Aborda, ainda, o impacto da cibercultura no cotidiano da sociedade fazendo revisão histórica do entranhamento da comunicação com tecnologias até chegar às TICs. Trata da incorporação dos aparatos tecnológicos pelos indivíduos conectados em rede que os levam a transferir seu cotidiano para o espaço coletivo e intangível para a realização de mediações, trocas e transações. A autora diferencia os conceitos entre ciberespaço e cibercultura, imaginário e das práticas comunicacionais nesse âmbito e do imaginário que se configura no cenário de uma futura era pós-digital.


Será que realmente o usuário tem controle de suas ações?


Tanto Lemos quanto Saad partem do princípio da decisão de participação do usuário na cultura da Internet, por meio de uma rede de colaboração. Se o usuário for capaz de autorregular seu espaço de participação e delimitar suas fronteiras, significa que está apto a se apropriar dos aparatos tecnológicos em benefício próprio e de sua comunidade, o que aponta para atitudes que envolvem o domínio da literacia informacional e a prática educomunicativa.

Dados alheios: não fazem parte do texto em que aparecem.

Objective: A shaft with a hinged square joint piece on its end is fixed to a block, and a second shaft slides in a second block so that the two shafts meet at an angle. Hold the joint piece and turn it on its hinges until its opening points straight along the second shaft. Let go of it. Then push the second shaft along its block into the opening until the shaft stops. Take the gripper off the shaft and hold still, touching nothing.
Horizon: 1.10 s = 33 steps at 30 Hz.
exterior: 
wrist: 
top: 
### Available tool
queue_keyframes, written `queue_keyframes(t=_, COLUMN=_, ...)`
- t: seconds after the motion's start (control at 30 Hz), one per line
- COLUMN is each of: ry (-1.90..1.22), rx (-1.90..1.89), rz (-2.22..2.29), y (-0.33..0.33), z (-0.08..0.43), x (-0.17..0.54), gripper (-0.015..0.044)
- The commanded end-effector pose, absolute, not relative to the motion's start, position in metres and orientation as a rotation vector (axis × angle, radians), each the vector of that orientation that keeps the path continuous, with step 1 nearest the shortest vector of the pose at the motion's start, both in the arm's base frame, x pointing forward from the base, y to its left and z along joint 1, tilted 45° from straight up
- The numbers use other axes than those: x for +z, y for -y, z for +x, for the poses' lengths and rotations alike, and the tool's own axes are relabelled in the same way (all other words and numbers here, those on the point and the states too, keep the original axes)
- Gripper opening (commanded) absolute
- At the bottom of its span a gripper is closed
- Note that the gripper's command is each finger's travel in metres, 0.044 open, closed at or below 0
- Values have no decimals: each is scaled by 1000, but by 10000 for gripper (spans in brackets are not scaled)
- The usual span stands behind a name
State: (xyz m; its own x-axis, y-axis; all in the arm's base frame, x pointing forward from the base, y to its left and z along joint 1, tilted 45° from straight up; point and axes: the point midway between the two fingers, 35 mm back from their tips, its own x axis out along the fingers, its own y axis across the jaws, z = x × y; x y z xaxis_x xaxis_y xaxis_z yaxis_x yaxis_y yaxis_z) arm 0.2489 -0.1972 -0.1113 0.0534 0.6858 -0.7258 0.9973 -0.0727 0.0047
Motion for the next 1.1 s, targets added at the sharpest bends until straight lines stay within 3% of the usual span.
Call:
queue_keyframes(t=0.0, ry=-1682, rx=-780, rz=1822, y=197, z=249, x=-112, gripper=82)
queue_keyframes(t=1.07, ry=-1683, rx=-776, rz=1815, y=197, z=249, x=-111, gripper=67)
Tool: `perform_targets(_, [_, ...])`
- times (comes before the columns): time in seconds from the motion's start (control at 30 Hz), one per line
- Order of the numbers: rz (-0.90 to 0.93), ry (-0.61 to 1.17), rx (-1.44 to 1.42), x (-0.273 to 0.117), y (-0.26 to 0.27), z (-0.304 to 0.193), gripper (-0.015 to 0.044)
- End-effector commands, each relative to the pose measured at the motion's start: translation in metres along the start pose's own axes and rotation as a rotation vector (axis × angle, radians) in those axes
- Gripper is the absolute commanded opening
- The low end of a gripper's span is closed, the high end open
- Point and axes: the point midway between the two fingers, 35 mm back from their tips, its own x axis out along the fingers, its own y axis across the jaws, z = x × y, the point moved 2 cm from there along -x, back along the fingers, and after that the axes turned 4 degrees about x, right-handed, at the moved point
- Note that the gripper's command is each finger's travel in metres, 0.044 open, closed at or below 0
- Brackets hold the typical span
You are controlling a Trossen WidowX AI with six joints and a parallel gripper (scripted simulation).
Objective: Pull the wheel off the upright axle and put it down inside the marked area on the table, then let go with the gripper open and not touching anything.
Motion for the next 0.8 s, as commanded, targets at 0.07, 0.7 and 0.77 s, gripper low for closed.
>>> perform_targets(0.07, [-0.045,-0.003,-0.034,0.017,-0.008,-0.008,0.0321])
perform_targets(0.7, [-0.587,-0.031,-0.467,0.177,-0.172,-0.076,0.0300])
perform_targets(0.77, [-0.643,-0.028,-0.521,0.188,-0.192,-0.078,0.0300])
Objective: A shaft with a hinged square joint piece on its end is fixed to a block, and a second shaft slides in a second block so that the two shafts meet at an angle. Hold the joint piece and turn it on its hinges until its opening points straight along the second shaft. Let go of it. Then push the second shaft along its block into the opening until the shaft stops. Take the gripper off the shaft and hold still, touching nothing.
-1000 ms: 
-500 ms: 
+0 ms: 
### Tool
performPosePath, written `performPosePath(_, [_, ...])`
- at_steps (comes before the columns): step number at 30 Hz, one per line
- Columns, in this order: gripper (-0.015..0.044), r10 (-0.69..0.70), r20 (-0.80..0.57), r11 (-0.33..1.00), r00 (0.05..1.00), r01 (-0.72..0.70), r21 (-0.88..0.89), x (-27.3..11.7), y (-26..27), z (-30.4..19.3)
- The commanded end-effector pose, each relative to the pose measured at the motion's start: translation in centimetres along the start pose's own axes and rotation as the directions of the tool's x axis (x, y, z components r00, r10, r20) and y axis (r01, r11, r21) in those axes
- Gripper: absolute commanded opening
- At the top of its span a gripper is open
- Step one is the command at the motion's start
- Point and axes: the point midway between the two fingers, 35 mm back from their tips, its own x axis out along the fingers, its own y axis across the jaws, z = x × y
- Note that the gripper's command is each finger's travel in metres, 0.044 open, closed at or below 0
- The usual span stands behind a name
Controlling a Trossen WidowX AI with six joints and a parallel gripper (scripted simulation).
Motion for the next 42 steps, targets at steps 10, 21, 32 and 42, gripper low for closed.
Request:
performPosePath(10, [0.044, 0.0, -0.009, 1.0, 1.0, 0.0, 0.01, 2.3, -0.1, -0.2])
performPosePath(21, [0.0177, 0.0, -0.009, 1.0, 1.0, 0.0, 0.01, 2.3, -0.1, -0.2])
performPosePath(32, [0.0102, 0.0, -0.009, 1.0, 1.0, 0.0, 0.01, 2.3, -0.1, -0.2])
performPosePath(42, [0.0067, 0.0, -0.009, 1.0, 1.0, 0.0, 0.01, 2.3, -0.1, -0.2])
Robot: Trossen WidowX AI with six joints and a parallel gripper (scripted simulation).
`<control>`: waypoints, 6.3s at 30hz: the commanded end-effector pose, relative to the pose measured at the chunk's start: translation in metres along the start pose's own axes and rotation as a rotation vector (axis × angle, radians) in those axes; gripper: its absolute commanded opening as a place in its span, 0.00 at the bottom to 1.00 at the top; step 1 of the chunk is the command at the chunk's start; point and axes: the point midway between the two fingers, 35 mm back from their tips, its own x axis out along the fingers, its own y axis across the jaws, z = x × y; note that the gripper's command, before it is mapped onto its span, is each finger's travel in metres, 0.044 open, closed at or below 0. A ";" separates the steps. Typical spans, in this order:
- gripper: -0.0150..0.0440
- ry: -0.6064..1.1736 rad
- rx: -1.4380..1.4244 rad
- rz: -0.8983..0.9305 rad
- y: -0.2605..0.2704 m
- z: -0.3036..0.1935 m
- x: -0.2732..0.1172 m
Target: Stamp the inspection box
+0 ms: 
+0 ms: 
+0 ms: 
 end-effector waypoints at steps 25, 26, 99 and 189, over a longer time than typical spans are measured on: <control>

O lema “produza, emita, conecte e... transforme!”, registrado por André Lemos revela claramente esse desafio de possibilitar ao usuário ser um educomunicador capaz de utilizar as informações disponíveis para seu contexto em questão – educacional, social, cultural, etc. – a fim de construir conhecimento num ambiente em que as relações democráticas fluem com naturalidade como um saber adquirido e que se manifesta na vivência no mundo virtual.


No entanto, percebe-se a ausência da questão do “controle” emitido por uma sociedade que se estabelece em redes a partir da noção foucaltiana de biopoder e sociedade disciplinar em direção à sociedade do controle de Deleuze (1992). Hardt (2000) levanta que essa é uma sociedade mundial de controle, justificando as três hipóteses sobre a mesma: 1) ela se caracteriza pela corrupção e se organiza em uma rede flexível de microconflitualidades; 2) torna-se uma sociedade capitalista que se constitui em um campo desterritorializado por uma axiomática; 3) ela está associada ao mercado mundial que é o ponto de partida e chegada do capitalismo.


* Antonia Alves - Mestranda do Programa de Pós-Graduação em Ciências da Comunicação da Escola de Comunicações e Artes, da Universidade de São Paulo.